Policymakers meet on December 13th and 14th. Attention now turns to consumer price data for November, which is due on December 13th.
Stocks fell on Wall Street. The dollar rose against a basket of currencies. US Treasury rates were lower.
With the labor market still tight, average hourly earnings rose 0.6% after advancing 0.5% in October. That lifted the annual increase in wages to 5.1% from 4.9% in October. Wage growth peaked at 5.6% in March.
Broad wage gains suggest that the moderation in inflation, as seen in the October data, will be gradual. Economists said this also raised concerns about a wage-price spiral that could keep prices for services outside of the shelter component high. Fed officials shied away from describing the wage-price spiral.
“The broad-based nature of the increase and its consistency with other wage data makes us think that about 5% average hourly earnings growth is not an aberration,” said Andrew Hollenhorst, chief US economist at Citigroup in New York.
Strong wage gains are helping to propel consumer spending, which rose in October, leading economists to believe the expected recession next year will be short and shallow. But there are some emerging signs of weakness in the labor market.
And domestic workers decreased by 138,000 jobs, which is the second consecutive monthly decline. Although household employment tends to be more volatile because it is drawn from a smaller sample compared to nonfarm payrolls, economists said the difference between these two measures was important to watch.
said Sofia Korubekej, chief economist at Moody’s Analytics in West Chester, Pennsylvania.

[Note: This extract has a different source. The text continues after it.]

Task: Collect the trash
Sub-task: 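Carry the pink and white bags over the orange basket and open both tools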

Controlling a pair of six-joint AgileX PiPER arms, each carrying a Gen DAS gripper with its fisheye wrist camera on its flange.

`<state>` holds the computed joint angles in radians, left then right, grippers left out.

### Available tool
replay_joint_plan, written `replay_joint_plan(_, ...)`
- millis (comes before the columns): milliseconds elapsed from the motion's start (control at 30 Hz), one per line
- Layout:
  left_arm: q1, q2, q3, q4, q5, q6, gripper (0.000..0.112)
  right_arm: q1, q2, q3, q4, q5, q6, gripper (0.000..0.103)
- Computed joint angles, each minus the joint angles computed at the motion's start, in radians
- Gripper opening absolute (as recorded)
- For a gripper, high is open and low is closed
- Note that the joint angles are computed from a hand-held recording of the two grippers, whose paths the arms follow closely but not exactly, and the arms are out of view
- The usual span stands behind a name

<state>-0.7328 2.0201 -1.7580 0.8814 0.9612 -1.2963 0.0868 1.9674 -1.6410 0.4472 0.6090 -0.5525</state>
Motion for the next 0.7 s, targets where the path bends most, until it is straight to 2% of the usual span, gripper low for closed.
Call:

Others, however, argued that non-farm payrolls were a better measure and predicted that domestic workers would converge with payrolls.
The participation rate, or the share of working-age Americans who have a job or are looking for a job, fell to 62.1% from 62.2% in October. Some of the decline in domestic workers and participation was likely due to illness, with 1.6 million people saying they missed work because they were sick, up 265,000 from October.
The participation rate has decreased for Americans age 55 and older, possibly reflecting retirements. The employment-to-population ratio fell to 59.9% from 60.0% in October.